Art historian wins grant from Graham Foundation to complete book on American artist Alison Knowles

Author: Josh Weinhold

Nicole Woods 800

Nicole Woods 600Nicole Woods

Nicole Woods, a Notre Dame assistant professor of modern and contemporary art history, has won a grant from the Graham Foundation for Advanced Studies in the Arts.

One of 21 grants awarded from a pool of more than 700 applications, Woods will use the funding to complete her book on American artist Alison Knowles, the sole female founding member of the influential artist collective Fluxus.

“Given the highly competitive nature of The Graham Foundation research grants across many disciplines, I was thrilled to learn I was one of its 2018 recipients,” she said. “To be honored in such a way is to be recognized for one’s own scholarship — but more importantly, it is a signal that research on women artists is both a valuable and necessary endeavor for the field of cultural production writ large.”

Performing Chance: The Art of Alison Knowles In/Out of Fluxus will be the first monograph written about the artist, and Woods plans to analyze Knowles’ work chronologically, from her abstract paintings in the 1950s to her shift to performance and art made from manufactured objects in the 1960s to two groundbreaking installations in the late 1960s and mid-1970s.

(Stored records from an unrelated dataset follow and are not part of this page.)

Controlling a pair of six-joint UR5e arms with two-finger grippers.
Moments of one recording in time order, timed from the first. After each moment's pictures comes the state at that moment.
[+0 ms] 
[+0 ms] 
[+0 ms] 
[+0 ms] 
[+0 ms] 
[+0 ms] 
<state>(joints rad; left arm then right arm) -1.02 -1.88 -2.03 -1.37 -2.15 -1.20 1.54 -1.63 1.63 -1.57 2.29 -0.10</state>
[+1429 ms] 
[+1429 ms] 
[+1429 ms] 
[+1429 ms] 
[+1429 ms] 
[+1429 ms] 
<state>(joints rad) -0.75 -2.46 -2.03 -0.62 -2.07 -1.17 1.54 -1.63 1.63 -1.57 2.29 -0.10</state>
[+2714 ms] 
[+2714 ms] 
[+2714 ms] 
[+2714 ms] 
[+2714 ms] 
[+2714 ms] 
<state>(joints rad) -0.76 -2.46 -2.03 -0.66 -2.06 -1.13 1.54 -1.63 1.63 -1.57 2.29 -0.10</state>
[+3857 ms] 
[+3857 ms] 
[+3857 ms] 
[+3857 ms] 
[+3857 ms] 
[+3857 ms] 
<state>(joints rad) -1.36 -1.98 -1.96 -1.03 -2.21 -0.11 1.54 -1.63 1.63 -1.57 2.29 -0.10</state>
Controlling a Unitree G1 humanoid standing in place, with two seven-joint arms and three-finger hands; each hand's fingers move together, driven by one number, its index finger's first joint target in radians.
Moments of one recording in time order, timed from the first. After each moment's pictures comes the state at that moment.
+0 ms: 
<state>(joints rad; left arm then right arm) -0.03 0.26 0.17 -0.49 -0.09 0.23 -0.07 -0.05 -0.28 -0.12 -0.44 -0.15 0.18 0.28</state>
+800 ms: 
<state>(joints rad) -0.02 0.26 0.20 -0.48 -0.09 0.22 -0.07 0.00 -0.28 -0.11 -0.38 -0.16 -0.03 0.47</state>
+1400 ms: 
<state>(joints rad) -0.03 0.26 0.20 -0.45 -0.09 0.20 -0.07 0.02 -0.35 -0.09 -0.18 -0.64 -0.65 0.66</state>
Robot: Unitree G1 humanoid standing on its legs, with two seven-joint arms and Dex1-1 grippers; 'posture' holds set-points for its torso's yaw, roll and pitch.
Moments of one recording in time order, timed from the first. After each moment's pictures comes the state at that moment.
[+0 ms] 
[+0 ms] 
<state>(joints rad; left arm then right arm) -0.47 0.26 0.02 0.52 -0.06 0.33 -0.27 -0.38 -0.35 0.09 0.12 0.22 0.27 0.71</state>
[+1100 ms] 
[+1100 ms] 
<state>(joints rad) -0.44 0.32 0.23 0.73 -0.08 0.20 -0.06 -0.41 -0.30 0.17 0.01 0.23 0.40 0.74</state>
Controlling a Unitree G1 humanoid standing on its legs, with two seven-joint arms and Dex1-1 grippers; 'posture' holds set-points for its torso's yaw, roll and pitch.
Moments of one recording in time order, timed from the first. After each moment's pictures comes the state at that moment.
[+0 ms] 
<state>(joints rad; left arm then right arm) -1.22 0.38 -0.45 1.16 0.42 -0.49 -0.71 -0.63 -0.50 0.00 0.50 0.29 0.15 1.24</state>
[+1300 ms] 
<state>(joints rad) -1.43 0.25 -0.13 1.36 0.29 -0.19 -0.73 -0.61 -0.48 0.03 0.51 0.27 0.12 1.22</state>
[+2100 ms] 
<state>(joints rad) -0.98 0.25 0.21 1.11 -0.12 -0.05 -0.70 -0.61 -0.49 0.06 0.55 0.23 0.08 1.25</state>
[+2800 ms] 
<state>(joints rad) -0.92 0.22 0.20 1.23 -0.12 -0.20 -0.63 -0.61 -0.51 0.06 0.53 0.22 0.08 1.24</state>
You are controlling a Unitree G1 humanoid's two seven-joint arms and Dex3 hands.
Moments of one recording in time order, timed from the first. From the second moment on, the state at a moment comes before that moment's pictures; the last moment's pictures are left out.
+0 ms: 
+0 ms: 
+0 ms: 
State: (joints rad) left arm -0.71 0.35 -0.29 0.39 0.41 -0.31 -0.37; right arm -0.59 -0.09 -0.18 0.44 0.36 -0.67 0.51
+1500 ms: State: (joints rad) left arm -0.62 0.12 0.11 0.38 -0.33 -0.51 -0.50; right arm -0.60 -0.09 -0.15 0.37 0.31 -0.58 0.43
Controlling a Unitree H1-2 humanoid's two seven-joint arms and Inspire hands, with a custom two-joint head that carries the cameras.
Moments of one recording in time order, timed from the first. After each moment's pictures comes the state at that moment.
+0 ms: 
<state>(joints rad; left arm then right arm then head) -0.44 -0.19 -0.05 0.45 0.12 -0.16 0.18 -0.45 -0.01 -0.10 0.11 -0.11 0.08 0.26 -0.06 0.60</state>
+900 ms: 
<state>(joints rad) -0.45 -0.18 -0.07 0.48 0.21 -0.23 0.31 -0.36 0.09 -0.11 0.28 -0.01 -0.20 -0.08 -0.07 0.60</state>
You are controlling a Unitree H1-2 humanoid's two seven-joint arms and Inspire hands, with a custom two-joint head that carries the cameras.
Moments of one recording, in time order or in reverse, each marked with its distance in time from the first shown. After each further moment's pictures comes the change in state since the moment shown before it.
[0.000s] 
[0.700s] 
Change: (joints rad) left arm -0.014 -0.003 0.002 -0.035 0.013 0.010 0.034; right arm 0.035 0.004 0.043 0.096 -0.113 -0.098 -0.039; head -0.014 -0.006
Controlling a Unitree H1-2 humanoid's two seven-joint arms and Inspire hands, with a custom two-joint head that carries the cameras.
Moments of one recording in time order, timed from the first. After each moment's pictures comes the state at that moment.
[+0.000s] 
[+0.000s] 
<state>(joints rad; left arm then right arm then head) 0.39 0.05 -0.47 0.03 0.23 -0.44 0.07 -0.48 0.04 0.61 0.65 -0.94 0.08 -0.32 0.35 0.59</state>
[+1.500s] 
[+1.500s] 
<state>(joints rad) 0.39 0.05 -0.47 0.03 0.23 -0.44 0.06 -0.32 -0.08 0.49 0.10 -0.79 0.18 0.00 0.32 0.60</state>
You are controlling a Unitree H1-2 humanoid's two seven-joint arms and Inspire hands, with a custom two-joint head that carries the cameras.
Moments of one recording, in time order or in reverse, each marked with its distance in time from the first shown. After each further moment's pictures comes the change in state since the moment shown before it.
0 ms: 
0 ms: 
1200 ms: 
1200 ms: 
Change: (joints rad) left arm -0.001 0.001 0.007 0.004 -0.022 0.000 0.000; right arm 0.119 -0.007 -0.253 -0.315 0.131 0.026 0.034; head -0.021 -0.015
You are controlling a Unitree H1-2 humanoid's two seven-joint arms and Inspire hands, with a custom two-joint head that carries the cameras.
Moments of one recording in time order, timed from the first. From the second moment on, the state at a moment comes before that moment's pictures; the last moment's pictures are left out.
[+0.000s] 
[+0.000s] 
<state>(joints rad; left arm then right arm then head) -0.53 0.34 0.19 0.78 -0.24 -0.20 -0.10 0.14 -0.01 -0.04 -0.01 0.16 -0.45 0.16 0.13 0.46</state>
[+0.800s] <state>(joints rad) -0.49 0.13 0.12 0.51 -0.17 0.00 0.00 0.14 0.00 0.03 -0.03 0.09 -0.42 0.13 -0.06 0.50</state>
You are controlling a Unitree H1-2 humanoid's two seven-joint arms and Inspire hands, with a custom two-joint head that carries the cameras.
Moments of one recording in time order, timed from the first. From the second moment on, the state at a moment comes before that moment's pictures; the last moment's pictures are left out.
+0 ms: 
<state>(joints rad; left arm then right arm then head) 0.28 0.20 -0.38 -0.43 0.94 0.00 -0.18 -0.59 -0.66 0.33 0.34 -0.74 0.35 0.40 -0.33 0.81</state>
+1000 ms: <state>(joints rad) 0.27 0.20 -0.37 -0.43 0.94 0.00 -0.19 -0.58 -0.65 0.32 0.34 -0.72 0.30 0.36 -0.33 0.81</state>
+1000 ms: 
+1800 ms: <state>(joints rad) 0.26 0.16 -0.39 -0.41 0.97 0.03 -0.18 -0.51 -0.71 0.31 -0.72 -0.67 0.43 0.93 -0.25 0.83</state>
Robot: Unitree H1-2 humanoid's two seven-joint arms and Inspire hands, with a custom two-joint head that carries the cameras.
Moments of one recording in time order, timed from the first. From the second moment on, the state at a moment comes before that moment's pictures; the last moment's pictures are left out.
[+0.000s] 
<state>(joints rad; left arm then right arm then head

“Working within an historical category that came to be known as ‘the neo-avant-garde,’ the book recasts Knowles as a central force rather than a peripheral bystander,” Woods said. “Someone who actively shaped the reception of Fluxus and intermedia alongside her more frequently cited collaborators and co-conspirators, including John Cage, Nam June Paik, and George Maciunas.”

Woods, who last fall held a visiting senior fellowship at the Center for Advanced Study in the Visual Arts at the National Gallery of Art, also has concurrent appointments in Notre Dame’s Department of Film, Television, and Theatre and Gender Studies Program.

Makeasalad3 800A photo from one of Knowles’ best-known works, Proposition #2: Make a Salad (1962).

Over the past 10 years, she has researched Knowles in archives and museums throughout North America and western Europe, studying archival papers, artworks, objects, and other items at the Hans Sohm Fluxus Archiv in Stuttgart, Germany; the Getty Research Library in Los Angeles; the Museum of Contemporary Art Archives in Chicago; the Archives of American Art at the Smithsonian Institution in Washington, D.C., and the Museum of Modern Art Archives in New York City.

Like many female artists of her era, Woods said, Knowles had limited storage space and little professional recognition, so she was not a detailed record-keeper, creating a challenge in surveying the breadth and impact of her work.

“It has taken much longer than most to reconstruct her life and career,” Woods said. “As an art historian, it has been a meaningful methodological exercise because it is a reminder of how contingent and relational these histories are — an example of how and why many women artists have been left behind.”